Is there any way to get Python to access SPSS's value of seq each time so that the string concatenation will create the correct COMPUTE? Or am I just thinking about this incorrectly?
Have googled extensively, but find no way to do this.
As I'm new to using Python in SPSS (and not all that much of wiz with SPSS) there may well be a far easier way to do this.
All suggestions most welcome.
Probably the easiest way to get your SPSS variable data into Python variables for manipulation is with the spss.Dataset class.
To do this, You will need:
1.) the dataset name of your SPSS Dataset
2.) either the name of the variable you want to pull data from or its index in your dataset.
If the name of the variable you want to extract data from is named 'seq' (as I believe it was in your question), then you can use something like:
BEGIN PROGRAM PYTHON.
from __future__ import with_statement
import spss
with spss.DataStep()
#the lines below create references to your dataset,
#to its variable list, and to its case data
lv_dataset = spss.Dataset(name = <name of your SPSS dataset>)

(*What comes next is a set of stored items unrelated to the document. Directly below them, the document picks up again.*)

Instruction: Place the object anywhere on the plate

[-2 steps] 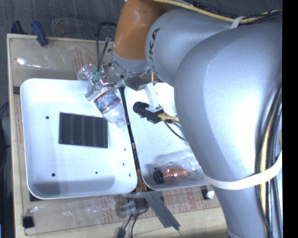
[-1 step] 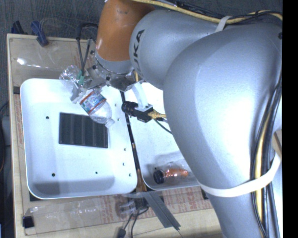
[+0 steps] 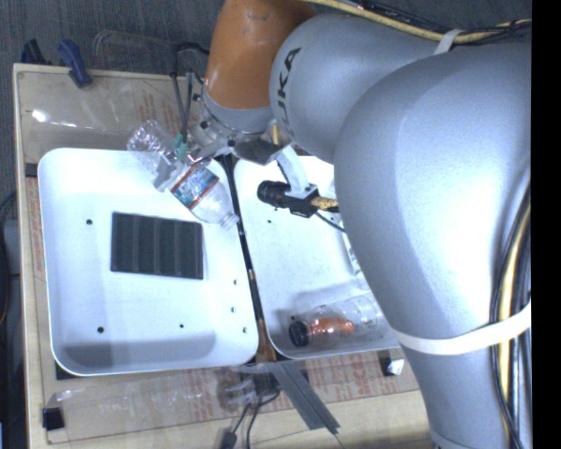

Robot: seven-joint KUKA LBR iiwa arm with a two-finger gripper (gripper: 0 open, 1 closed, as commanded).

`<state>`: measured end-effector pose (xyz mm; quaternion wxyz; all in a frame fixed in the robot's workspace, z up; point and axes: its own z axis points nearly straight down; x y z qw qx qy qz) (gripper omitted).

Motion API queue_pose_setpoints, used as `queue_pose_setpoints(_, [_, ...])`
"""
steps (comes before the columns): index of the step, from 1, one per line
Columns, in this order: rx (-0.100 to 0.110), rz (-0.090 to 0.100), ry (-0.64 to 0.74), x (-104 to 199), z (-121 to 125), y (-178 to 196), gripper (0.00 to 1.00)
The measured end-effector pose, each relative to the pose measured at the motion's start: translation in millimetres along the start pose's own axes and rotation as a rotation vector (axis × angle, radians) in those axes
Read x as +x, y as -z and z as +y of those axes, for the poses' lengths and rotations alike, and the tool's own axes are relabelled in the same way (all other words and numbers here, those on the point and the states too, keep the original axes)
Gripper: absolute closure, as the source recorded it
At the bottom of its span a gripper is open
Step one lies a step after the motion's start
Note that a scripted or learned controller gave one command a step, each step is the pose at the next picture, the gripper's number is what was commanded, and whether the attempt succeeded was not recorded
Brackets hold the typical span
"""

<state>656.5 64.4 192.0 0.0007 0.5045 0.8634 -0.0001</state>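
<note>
clamped on a clear plastic bottle [image 3: 182,171] — gripper [image 3: 189,151] pinching it around the middle, just above the blue-and-red label, so both ends stick out free. hangs tilted, base up toward the far left, cap end down toward the divider between the two white bins [image 3: 65,241]. held over the far right corner of the left bin, near but not yet above the dark ribbed plate [image 3: 157,245] lying flat in that bin's middle — apparently lifted clear of the floor to be carried across. judged as mid-transfer: grasp made, release still to come. mid-body grip on a light, crinkly bottle likely to let it swing or slip, so a low drop over the plate seems wise. in the right bin, another bottle with an orange tint [image 3: 329,326] lies on its side.
</note>
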Motion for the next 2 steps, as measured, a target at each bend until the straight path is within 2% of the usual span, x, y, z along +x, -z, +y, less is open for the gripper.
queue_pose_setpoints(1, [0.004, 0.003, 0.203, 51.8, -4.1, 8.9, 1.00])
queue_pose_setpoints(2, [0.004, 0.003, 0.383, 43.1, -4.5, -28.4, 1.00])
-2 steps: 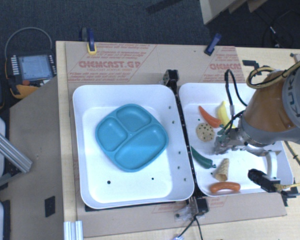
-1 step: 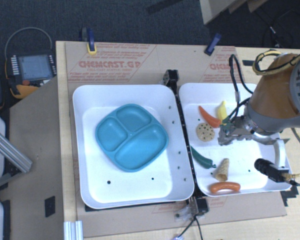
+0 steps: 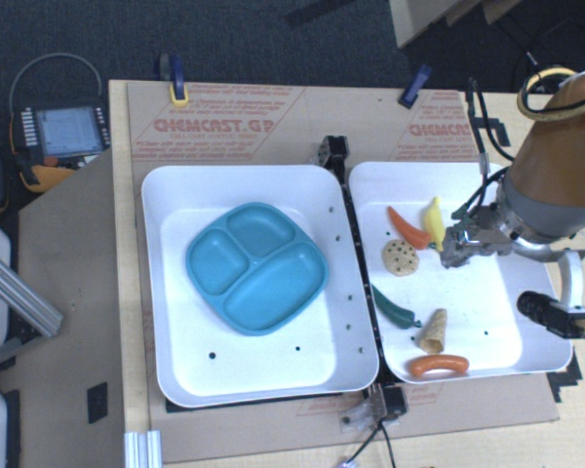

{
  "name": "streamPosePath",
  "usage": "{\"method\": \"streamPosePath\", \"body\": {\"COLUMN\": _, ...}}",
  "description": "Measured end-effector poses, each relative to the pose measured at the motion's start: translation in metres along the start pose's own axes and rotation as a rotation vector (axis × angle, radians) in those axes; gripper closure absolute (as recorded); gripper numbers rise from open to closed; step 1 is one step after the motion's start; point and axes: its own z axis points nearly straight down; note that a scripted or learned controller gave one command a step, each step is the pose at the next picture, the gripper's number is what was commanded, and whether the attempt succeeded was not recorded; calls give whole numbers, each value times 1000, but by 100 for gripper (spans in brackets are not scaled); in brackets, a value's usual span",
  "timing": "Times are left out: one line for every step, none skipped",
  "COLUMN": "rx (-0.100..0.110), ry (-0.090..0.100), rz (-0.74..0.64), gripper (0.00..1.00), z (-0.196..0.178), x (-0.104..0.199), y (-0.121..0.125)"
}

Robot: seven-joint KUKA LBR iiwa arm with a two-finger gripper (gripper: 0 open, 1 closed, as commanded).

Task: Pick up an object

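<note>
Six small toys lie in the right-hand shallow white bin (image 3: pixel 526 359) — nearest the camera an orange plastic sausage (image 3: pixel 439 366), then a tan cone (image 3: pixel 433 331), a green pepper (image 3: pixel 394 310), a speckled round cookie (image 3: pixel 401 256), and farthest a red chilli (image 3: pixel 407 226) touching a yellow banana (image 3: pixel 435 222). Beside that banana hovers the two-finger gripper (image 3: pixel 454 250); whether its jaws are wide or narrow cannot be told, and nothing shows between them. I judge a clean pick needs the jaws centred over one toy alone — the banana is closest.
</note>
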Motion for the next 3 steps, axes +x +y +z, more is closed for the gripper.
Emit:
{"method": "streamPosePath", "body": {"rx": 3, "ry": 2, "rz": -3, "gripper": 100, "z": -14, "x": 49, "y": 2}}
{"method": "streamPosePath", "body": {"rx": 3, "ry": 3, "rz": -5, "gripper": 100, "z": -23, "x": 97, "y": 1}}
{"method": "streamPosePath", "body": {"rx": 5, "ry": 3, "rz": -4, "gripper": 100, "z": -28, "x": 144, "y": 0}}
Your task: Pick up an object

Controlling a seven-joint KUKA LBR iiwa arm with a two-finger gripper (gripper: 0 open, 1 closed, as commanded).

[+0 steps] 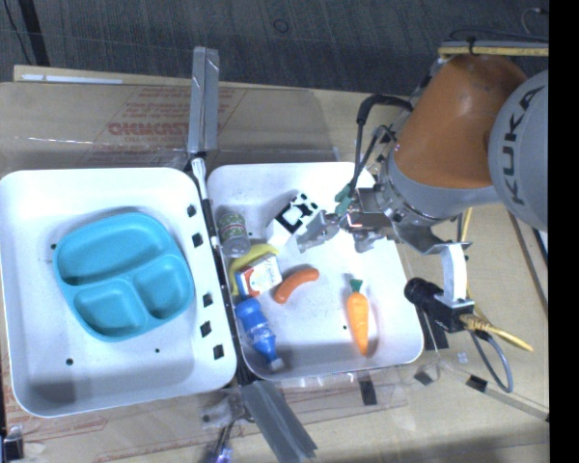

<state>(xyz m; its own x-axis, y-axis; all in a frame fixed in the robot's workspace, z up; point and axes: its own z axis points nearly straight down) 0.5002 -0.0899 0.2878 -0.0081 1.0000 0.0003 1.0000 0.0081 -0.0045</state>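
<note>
The right white bin (396, 355) holds several items. An orange-red sausage (295, 284) lies near its middle, and an orange carrot (359, 321) with a green top lies to the right of it. At the bin's left wall are a small can (233, 230), a yellow and white packet (256, 270) and a blue bottle (256, 331). My gripper (316, 231) hangs over the bin's upper middle, just above and right of the sausage, with a black-and-white marker (295, 212) beside it. I see nothing held in it.
The left white bin (19, 355) holds a blue divided plate (124, 274). The grey and orange arm (454, 143) covers the right bin's upper right corner. A black fitting with cables (434, 307) sits at the right bin's right rim.
</note>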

lv_caseData = lv_dataset.cases
lv_variables = lv_dataset.varlist
#the line below extracts all the data from the SPSS variable named 'seq' in the dataset referenced above into a list
#to make use of an SPSS cases object, you specify in square brackets which rows and which variables to extract from, such as:
#Each row you request to be extracted will be returned as a list of values, one value for each variable you request data for
#lv_theData = lv_caseData[rowStartIndex:rowEndIndex, columnStartIndex:columnEndIndex]
#This means that if you want to get data for one variable across many rows of data, you will get a list for each row of data, but each row's list will have only one value in it, hence in the code below, we grab the first element of each list returned
lv_variableData = [itm[0] for itm in lv_caseData[0:len(lv_caseData), lv_variables['seq'].index]]
END PROGRAM.
There are lots of ways to process the case data held by Statistics via Python, but the case data has to be read explicitly using the spss.Cursor, spssdata.Spssdata, or spss.Dataset class. It does not live in the Python namespace.
In this case the simplest thing to do would be to just substitute the formula for seq into the later references. There are many other ways to tackle this.
Also, get rid of those EXECUTE calls. They just force unnecessary data passes. Statistics will automatically pass the data when it needs to based on the command stream.
Hi I just stumbled across this, and you've probably moved on, but it might help other folks. I don't thing you actually need to access have Python access the SPSS values. I think something like this might work:
BEGIN PROGRAM PYTHON.
import spss
for i in range(1,13):
k = "COMPUTE seq = COMDigit" + str(i) + "Seq."
l = "Do if seq = " + str(i)+ "."
m = "COMPUTE COM" + str(i) + "thWidth = COMDigit" + str(i) + "Width."
n = "COMPUTE COM" + str(i) + "thHgt = COMDigit" + str(i) + "Hgt."
o = "End if."
print k
print l
print m
print n
print o
spss.Submit(k)
spss.Submit(l)
spss.Submit(m)
spss.Submit(n)
spss.Submit(o)
spss.Submit("EXECUTE.")
END PROGRAM.
But I'd have to see the data to make sure I'm understanding your problem correctly. Also, the print stuff makes the code look ugly, but its the only way I can keep a handle on whats going on under the hood. Cheerio!